## About this task:
Write out the entries again. Match each one exactly.

## Dataset entries:
────────
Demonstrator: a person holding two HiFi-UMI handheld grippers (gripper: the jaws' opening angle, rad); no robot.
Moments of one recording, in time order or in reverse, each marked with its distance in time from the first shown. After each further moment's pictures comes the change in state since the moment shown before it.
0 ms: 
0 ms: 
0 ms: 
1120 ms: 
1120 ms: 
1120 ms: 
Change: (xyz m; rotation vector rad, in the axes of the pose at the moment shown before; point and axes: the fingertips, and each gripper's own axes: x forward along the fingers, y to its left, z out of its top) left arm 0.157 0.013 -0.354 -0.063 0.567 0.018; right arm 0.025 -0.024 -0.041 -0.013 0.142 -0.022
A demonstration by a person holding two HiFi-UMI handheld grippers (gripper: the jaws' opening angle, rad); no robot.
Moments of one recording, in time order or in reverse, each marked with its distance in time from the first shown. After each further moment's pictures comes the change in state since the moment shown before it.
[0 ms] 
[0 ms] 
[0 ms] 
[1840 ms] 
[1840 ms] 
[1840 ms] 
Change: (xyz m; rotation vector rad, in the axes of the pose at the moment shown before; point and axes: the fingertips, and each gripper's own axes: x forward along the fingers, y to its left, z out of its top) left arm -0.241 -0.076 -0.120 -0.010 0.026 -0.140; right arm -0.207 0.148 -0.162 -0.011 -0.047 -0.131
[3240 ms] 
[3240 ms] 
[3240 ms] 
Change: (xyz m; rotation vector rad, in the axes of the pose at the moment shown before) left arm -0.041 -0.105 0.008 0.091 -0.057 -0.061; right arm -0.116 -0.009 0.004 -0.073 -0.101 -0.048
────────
## Solution to this exercise:
Demonstrator: a person holding two HiFi-UMI handheld grippers (gripper: the jaws' opening angle, rad); no robot.
Moments of one recording, in time order or in reverse, each marked with its distance in time from the first shown. After each further moment's pictures comes the change in state since the moment shown before it.
0 ms: 
0 ms: 
0 ms: 
1120 ms: 
1120 ms: 
1120 ms: 
Change: (xyz m; rotation vector rad, in the axes of the pose at the moment shown before; point and axes: the fingertips, and each gripper's own axes: x forward along the fingers, y to its left, z out of its top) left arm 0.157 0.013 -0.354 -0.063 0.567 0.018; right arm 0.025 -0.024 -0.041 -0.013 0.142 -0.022
A demonstration by a person holding two HiFi-UMI handheld grippers (gripper: the jaws' opening angle, rad); no robot.
Moments of one recording, in time order or in reverse, each marked with its distance in time from the first shown. After each further moment's pictures comes the change in state since the moment shown before it.
[0 ms] 
[0 ms] 
[0 ms] 
[1840 ms] 
[1840 ms] 
[1840 ms] 
Change: (xyz m; rotation vector rad, in the axes of the pose at the moment shown before; point and axes: the fingertips, and each gripper's own axes: x forward along the fingers, y to its left, z out of its top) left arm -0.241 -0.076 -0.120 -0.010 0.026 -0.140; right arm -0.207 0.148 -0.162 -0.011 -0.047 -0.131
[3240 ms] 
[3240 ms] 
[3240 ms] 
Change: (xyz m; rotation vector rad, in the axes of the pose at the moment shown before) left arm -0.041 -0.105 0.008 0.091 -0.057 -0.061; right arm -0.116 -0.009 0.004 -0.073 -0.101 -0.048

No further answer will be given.